4.2 MetalGAN Results

Results of MetalGAN are showed in Fig. 5. It is immediately evident how Reptile improves the results of the cGAN. In particular, colors are sharper and more bright. The reason is that Reptile tunes the generator on each cluster and therefore allows the network to focus more on the more predominant colors present in each task and, as a consequence, even with few examples the produced results are compelling and plausible. For example, in a task with lots of images containing grass or plants there will be an abundance of different shades of green and thus the network will learn very quickly to reproduce similar colors over the test set. On the contrary, an image that is very different from the majority of images in the rest of its task could be colorized poorly.

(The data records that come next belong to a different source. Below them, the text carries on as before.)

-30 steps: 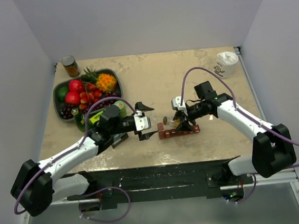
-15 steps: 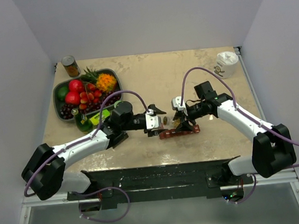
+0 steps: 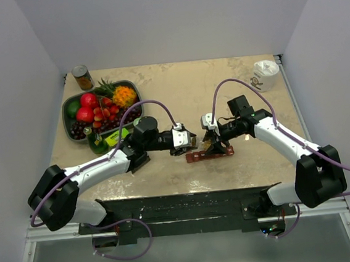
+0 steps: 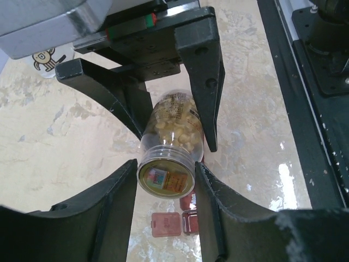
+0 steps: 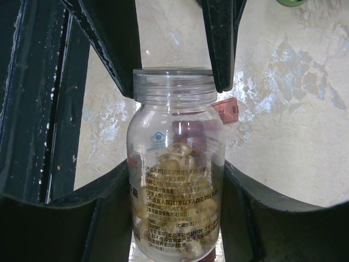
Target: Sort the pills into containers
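Observation:
A clear bottle [image 5: 174, 180] of golden-amber pills [image 5: 182, 164] lies sideways in my right gripper [image 5: 174, 185], which is shut on its body. My left gripper [image 4: 165, 170] faces it from the other side, and both its fingers [image 4: 117, 210] press the sides of the clear cap [image 4: 165, 179]. In the top view the two grippers [image 3: 190, 143] [image 3: 211, 141] meet just above the left end of the containers [image 3: 209, 154], a dark red strip of joined compartments. One compartment lid [image 4: 165, 224] lies open below the cap.
At the back left stands a grey bowl [image 3: 71, 104] of fruit, with a tin can [image 3: 82, 77] behind it. A green bottle [image 3: 99, 144] lies by the left arm. A white cup [image 3: 265, 74] sits at the back right.
My left arm has swung right to the bottle and its jaws have narrowed from wide open onto the cap. The right arm and the bottle have stayed in place.

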You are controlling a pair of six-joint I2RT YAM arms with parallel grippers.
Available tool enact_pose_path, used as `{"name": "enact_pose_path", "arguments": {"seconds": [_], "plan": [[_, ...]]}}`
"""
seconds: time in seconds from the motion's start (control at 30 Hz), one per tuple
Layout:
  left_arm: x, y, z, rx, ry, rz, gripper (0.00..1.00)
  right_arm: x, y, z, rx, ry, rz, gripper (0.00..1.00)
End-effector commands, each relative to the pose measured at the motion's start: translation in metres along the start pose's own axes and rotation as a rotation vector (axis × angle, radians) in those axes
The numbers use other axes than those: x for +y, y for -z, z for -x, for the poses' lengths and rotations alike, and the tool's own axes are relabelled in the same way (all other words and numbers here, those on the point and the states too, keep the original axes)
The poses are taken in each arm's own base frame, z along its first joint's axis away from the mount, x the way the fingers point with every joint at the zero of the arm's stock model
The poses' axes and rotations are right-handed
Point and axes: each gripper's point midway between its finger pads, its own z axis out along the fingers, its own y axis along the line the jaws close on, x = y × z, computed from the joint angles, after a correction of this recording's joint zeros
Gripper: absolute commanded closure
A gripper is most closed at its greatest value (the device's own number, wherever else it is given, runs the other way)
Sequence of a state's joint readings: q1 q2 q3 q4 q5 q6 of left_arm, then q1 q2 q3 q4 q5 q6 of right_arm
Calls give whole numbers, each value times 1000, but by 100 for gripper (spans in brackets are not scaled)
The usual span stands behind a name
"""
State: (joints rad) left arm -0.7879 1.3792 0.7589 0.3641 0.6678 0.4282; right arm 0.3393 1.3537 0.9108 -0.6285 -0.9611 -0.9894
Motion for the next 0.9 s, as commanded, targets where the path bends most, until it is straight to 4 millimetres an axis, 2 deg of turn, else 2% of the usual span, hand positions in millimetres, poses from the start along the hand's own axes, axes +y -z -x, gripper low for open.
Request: {"name": "enact_pose_path", "arguments": {"seconds": [0.0,0.1,0.13,0.17,0.23,0.33,0.43,0.47,0.53,0.57,0.63,0.67,0.73,0.77,0.87], "plan": [[2,-4,27,-50,109,-10,89,-8,6,22,-50,69,-16,100],[3,-5,30,-29,328,7,100,-10,7,22,-43,67,-29,100],[4,-6,27,-13,401,18,100,-11,7,22,-44,66,-34,100],[3,-6,27,4,556,35,100,-11,7,23,-42,68,-36,100],[2,-5,25,25,709,48,100,-13,8,23,-40,67,-42,100],[3,1,27,1,1118,123,100,-13,7,22,-38,63,-45,100],[3,5,18,28,1403,189,100,-14,7,22,-40,59,-44,100],[3,6,20,16,1441,196,97,-14,7,21,-38,59,-43,100],[3,8,38,-48,1497,163,82,-14,7,22,-39,59,-47,100],[2,9,41,-62,1512,151,65,-14,7,22,-39,59,-46,100],[4,10,56,-102,1486,104,50,-14,7,21,-37,57,-48,100],[6,11,61,-109,1469,98,37,-14,7,21,-37,59,-48,100],[9,15,62,-102,1404,106,27,-14,7,21,-39,57,-47,100],[9,17,62,-99,1375,104,16,-14,7,21,-38,56,-46,100],[11,31,54,-91,1246,106,5,-14,7,21,-40,57,-44,100]]}}
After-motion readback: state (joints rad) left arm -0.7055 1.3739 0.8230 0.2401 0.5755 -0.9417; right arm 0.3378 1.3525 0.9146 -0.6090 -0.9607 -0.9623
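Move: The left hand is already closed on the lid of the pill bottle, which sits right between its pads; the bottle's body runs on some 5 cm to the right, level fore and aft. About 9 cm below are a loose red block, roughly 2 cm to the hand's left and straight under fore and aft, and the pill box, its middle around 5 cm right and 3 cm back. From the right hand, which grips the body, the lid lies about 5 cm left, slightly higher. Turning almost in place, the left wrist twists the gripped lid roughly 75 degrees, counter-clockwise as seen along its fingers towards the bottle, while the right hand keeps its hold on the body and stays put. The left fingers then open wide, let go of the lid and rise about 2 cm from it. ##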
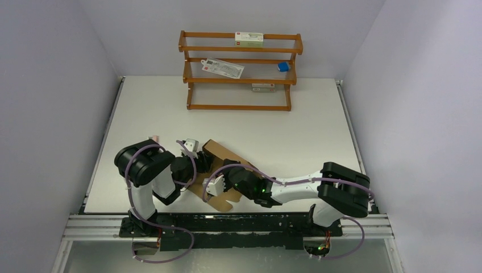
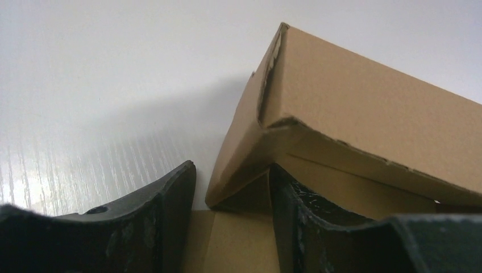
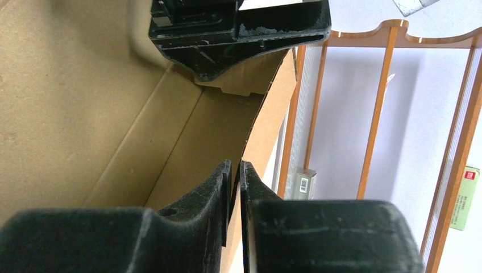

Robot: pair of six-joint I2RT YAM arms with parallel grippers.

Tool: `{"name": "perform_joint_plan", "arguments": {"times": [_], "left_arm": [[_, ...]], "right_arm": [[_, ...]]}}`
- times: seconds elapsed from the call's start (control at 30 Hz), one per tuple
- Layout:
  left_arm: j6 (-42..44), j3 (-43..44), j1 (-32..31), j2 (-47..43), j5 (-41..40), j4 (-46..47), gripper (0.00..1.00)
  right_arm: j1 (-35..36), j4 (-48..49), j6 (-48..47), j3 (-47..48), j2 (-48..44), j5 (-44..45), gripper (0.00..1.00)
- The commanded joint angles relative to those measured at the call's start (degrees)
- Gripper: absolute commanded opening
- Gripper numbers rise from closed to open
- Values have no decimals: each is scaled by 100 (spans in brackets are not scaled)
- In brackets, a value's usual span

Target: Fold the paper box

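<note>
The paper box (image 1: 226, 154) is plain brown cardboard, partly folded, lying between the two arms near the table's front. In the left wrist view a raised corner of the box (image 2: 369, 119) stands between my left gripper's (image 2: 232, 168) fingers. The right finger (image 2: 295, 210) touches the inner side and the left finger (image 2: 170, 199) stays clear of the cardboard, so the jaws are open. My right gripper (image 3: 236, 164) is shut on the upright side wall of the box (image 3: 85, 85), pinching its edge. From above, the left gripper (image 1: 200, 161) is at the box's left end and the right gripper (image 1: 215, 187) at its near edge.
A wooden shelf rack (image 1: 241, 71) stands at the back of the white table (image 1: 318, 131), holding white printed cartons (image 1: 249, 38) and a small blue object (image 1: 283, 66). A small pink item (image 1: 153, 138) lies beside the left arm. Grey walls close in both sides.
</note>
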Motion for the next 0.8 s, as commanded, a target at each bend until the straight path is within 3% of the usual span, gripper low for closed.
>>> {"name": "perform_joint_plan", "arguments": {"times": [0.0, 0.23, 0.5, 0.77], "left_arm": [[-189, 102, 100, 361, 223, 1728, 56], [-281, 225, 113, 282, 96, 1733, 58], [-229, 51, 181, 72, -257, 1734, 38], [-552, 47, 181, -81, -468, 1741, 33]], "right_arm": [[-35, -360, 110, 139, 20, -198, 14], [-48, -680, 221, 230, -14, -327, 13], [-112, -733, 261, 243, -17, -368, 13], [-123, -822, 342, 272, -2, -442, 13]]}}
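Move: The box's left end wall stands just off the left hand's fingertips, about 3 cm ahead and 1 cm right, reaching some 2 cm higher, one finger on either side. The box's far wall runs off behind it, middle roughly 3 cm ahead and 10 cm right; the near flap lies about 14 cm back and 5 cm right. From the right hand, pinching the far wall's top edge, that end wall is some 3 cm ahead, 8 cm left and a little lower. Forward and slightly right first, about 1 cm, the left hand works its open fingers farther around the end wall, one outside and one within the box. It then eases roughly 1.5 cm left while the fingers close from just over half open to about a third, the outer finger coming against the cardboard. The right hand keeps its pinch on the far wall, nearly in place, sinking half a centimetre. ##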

This problem, however, is not very frequent since the difference has to be very large in order to produce nasty results.

Other examples can be found at implab.ce.unipr.it/?page_id=1011.

4.3 Quantitative Evaluation

In order to evaluate the quality of the generated samples, we used the Inception Score [24], because it is a very good metric to simulate human judgement. We calculated the Inception Score of generated images using both cGAN and MetalGAN (see Table 1). The score also measures the diversity of the generated images, so a high score is better than a lower one. The MetalGAN approach significantly improves standard cGAN score.

Fig. 5.
figure 5

Results of MetalGAN. Each of three images consists of the grayscale input given to the network, the ground truth, and the output of the network. The four represented images belong to different clusters.

Table 1. The Inception Scores are computed on generated images from the MiniImageNet dataset, mean and standard deviation are reported for both cGAN and MetalGAN results.

5 Conclusions

In normal adversarial generative settings, having few images at disposal during training produces a complete failure in the colorization. In this paper, we proposed a novel architecture which mix adversarial training with meta-learning techniques, called MetalGAN. As shown by experimental results, even with few images the network trained with MetalGAN was able to produce a well-looking colorization. The clusterization of the dataset and the use of clusters as tasks help at directing the colorization to the most probable suitable colors for the image, and meta-learning allows to train the network on few examples. As future developments, we plan to include the discriminator in the meta-learning training phase, and to test the method on other small datasets in order to prove the generalization capability of the proposed MetalGAN architecture.